(Stored data)
----
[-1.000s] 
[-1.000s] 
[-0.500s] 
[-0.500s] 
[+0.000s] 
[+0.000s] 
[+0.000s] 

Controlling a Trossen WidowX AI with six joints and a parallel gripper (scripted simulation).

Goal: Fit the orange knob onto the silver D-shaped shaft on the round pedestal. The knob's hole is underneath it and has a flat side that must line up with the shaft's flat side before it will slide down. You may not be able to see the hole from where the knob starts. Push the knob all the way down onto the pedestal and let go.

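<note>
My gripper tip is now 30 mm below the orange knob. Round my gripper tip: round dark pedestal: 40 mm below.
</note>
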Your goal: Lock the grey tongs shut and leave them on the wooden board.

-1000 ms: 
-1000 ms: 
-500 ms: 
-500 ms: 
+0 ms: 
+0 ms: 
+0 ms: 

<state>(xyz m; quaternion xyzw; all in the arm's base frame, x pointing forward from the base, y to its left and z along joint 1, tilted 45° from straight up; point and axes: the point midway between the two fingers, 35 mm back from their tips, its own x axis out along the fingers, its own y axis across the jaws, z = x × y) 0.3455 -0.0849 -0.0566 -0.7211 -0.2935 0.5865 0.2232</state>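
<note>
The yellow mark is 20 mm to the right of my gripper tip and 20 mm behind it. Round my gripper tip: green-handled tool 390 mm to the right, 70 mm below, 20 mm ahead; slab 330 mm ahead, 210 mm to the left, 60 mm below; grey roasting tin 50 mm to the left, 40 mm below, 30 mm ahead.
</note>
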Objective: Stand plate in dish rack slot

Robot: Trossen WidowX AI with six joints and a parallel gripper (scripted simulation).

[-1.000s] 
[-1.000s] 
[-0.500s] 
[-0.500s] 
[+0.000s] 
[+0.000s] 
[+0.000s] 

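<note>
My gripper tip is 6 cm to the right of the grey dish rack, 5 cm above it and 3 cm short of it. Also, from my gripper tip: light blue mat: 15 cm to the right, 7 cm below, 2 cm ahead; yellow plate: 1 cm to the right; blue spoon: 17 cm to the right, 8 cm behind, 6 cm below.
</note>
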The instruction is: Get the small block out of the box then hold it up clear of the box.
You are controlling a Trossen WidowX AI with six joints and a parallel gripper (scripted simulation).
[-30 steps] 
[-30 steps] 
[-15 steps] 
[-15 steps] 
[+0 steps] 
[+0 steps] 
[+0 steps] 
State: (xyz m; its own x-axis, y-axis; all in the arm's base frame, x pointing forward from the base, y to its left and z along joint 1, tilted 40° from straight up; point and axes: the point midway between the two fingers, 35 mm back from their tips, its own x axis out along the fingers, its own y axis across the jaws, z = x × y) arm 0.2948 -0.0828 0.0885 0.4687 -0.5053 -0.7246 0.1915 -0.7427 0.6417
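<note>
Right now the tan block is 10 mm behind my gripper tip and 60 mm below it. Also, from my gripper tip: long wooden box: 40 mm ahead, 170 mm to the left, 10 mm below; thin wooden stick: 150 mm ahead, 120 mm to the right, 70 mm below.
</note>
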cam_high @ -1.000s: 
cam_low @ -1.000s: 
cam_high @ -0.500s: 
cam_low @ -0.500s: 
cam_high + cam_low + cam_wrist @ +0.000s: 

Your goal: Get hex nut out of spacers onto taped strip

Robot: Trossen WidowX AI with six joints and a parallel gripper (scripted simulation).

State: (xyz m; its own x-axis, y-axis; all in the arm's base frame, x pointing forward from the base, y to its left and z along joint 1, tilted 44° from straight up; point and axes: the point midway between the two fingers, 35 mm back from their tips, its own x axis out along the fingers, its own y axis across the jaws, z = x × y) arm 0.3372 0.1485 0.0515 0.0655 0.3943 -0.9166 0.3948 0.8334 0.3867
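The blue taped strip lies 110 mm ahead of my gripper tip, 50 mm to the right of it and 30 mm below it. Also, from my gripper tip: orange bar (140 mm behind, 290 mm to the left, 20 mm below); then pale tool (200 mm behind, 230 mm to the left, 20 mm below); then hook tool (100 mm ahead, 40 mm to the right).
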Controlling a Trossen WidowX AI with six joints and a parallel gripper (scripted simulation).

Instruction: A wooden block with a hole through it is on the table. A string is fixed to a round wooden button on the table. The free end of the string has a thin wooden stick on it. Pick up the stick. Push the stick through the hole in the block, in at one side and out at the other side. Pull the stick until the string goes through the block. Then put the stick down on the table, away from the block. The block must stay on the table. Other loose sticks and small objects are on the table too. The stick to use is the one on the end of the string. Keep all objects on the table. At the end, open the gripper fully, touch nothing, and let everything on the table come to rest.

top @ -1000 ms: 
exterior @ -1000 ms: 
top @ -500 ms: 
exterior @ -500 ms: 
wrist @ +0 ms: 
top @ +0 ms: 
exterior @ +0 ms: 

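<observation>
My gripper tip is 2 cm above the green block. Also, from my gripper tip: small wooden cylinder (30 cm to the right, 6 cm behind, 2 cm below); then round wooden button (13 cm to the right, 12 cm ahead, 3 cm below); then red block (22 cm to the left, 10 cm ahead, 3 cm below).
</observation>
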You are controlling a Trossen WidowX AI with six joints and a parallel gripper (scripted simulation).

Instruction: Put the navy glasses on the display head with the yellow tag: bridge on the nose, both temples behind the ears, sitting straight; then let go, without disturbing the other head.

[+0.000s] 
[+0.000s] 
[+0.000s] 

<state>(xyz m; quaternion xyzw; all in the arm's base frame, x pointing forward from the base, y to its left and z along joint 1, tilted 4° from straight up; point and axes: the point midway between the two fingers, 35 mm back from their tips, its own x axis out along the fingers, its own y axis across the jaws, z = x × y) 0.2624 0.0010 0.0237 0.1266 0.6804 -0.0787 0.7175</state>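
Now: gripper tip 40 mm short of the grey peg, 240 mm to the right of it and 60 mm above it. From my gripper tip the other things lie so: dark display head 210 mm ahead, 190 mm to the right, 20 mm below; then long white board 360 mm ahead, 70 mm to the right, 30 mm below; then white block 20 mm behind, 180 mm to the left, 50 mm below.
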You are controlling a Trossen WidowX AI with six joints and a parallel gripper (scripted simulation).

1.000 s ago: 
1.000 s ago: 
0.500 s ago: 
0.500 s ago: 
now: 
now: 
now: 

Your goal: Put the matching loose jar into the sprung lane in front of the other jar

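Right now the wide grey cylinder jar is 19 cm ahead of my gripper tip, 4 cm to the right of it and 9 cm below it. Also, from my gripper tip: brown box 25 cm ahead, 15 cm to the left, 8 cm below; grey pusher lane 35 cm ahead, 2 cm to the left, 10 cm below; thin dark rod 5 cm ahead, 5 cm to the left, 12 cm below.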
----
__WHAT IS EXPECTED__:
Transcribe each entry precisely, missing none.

__TASK RESULT__:
[-1.000s] 
[-1.000s] 
[-0.500s] 
[-0.500s] 
[+0.000s] 
[+0.000s] 
[+0.000s] 

Controlling a Trossen WidowX AI with six joints and a parallel gripper (scripted simulation).

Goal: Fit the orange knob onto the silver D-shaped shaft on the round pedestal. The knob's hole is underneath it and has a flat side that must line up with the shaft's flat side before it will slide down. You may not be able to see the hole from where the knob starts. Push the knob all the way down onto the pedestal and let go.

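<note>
My gripper tip is now 30 mm below the orange knob. Round my gripper tip: round dark pedestal: 40 mm below.
</note>
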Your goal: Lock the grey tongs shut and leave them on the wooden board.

-1000 ms: 
-1000 ms: 
-500 ms: 
-500 ms: 
+0 ms: 
+0 ms: 
+0 ms: 

<state>(xyz m; quaternion xyzw; all in the arm's base frame, x pointing forward from the base, y to its left and z along joint 1, tilted 45° from straight up; point and axes: the point midway between the two fingers, 35 mm back from their tips, its own x axis out along the fingers, its own y axis across the jaws, z = x × y) 0.3455 -0.0849 -0.0566 -0.7211 -0.2935 0.5865 0.2232</state>
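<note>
The yellow mark is 20 mm to the right of my gripper tip and 20 mm behind it. Round my gripper tip: green-handled tool 390 mm to the right, 70 mm below, 20 mm ahead; slab 330 mm ahead, 210 mm to the left, 60 mm below; grey roasting tin 50 mm to the left, 40 mm below, 30 mm ahead.
</note>
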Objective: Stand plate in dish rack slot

Robot: Trossen WidowX AI with six joints and a parallel gripper (scripted simulation).

[-1.000s] 
[-1.000s] 
[-0.500s] 
[-0.500s] 
[+0.000s] 
[+0.000s] 
[+0.000s] 

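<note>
My gripper tip is 6 cm to the right of the grey dish rack, 5 cm above it and 3 cm short of it. Also, from my gripper tip: light blue mat: 15 cm to the right, 7 cm below, 2 cm ahead; yellow plate: 1 cm to the right; blue spoon: 17 cm to the right, 8 cm behind, 6 cm below.
</note>
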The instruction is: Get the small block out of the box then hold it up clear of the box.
You are controlling a Trossen WidowX AI with six joints and a parallel gripper (scripted simulation).
[-30 steps] 
[-30 steps] 
[-15 steps] 
[-15 steps] 
[+0 steps] 
[+0 steps] 
[+0 steps] 
State: (xyz m; its own x-axis, y-axis; all in the arm's base frame, x pointing forward from the base, y to its left and z along joint 1, tilted 40° from straight up; point and axes: the point midway between the two fingers, 35 mm back from their tips, its own x axis out along the fingers, its own y axis across the jaws, z = x × y) arm 0.2948 -0.0828 0.0885 0.4687 -0.5053 -0.7246 0.1915 -0.7427 0.6417
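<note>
Right now the tan block is 10 mm behind my gripper tip and 60 mm below it. Also, from my gripper tip: long wooden box: 40 mm ahead, 170 mm to the left, 10 mm below; thin wooden stick: 150 mm ahead, 120 mm to the right, 70 mm below.
</note>
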cam_high @ -1.000s: 
cam_low @ -1.000s: 
cam_high @ -0.500s: 
cam_low @ -0.500s: 
cam_high + cam_low + cam_wrist @ +0.000s: 

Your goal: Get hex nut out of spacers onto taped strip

Robot: Trossen WidowX AI with six joints and a parallel gripper (scripted simulation).

State: (xyz m; its own x-axis, y-axis; all in the arm's base frame, x pointing forward from the base, y to its left and z along joint 1, tilted 44° from straight up; point and axes: the point midway between the two fingers, 35 mm back from their tips, its own x axis out along the fingers, its own y axis across the jaws, z = x × y) arm 0.3372 0.1485 0.0515 0.0655 0.3943 -0.9166 0.3948 0.8334 0.3867
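The blue taped strip lies 110 mm ahead of my gripper tip, 50 mm to the right of it and 30 mm below it. Also, from my gripper tip: orange bar (140 mm behind, 290 mm to the left, 20 mm below); then pale tool (200 mm behind, 230 mm to the left, 20 mm below); then hook tool (100 mm ahead, 40 mm to the right).
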Controlling a Trossen WidowX AI with six joints and a parallel gripper (scripted simulation).

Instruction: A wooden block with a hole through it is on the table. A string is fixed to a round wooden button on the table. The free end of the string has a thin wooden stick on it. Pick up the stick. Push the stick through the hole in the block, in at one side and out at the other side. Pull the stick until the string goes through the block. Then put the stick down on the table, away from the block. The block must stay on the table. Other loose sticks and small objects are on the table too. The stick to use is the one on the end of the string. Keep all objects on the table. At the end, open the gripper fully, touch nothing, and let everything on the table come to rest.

top @ -1000 ms: 
exterior @ -1000 ms: 
top @ -500 ms: 
exterior @ -500 ms: 
wrist @ +0 ms: 
top @ +0 ms: 
exterior @ +0 ms: 

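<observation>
My gripper tip is 2 cm above the green block. Also, from my gripper tip: small wooden cylinder (30 cm to the right, 6 cm behind, 2 cm below); then round wooden button (13 cm to the right, 12 cm ahead, 3 cm below); then red block (22 cm to the left, 10 cm ahead, 3 cm below).
</observation>
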You are controlling a Trossen WidowX AI with six joints and a parallel gripper (scripted simulation).

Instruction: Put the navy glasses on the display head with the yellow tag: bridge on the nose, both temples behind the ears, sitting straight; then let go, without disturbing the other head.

[+0.000s] 
[+0.000s] 
[+0.000s] 

<state>(xyz m; quaternion xyzw; all in the arm's base frame, x pointing forward from the base, y to its left and z along joint 1, tilted 4° from straight up; point and axes: the point midway between the two fingers, 35 mm back from their tips, its own x axis out along the fingers, its own y axis across the jaws, z = x × y) 0.2624 0.0010 0.0237 0.1266 0.6804 -0.0787 0.7175</state>
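Now: gripper tip 40 mm short of the grey peg, 240 mm to the right of it and 60 mm above it. From my gripper tip the other things lie so: dark display head 210 mm ahead, 190 mm to the right, 20 mm below; then long white board 360 mm ahead, 70 mm to the right, 30 mm below; then white block 20 mm behind, 180 mm to the left, 50 mm below.
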You are controlling a Trossen WidowX AI with six joints and a parallel gripper (scripted simulation).

1.000 s ago: 
1.000 s ago: 
0.500 s ago: 
0.500 s ago: 
now: 
now: 
now: 

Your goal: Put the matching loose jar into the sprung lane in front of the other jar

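Right now the wide grey cylinder jar is 19 cm ahead of my gripper tip, 4 cm to the right of it and 9 cm below it. Also, from my gripper tip: brown box 25 cm ahead, 15 cm to the left, 8 cm below; grey pusher lane 35 cm ahead, 2 cm to the left, 10 cm below; thin dark rod 5 cm ahead, 5 cm to the left, 12 cm below.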

With this, the answer is done.